• EXERCISE PROMPT: In the entries that follow, how many lines hold "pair"? Nothing but the number is expected.

• DATASET CONTENT:
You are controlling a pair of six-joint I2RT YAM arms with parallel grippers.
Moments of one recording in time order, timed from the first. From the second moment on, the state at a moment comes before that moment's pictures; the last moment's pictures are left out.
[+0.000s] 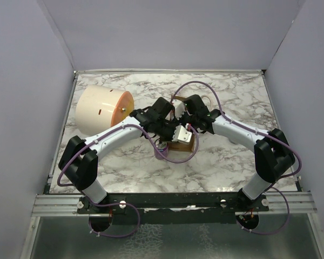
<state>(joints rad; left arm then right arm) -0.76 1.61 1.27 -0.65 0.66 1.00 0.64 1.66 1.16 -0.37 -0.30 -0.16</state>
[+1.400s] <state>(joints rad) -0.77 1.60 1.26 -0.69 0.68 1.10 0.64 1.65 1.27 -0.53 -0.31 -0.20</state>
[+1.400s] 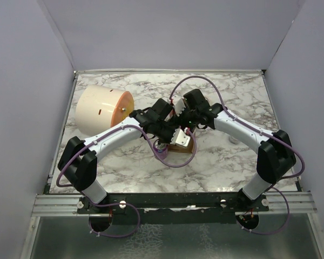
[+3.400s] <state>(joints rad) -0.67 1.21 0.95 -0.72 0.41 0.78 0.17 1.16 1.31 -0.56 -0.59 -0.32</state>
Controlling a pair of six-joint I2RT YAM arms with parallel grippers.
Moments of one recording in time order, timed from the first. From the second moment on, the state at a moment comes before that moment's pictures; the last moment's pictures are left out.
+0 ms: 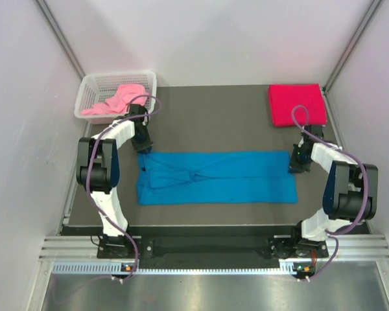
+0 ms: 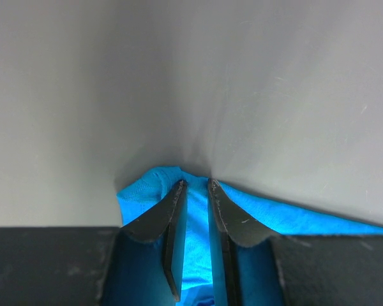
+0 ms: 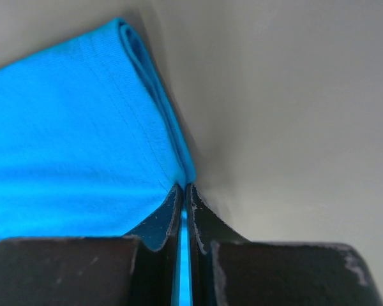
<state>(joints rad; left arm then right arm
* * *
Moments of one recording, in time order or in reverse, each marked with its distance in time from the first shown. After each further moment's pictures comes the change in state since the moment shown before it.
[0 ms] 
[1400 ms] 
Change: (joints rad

• RESPONSE TO THE TASK: 2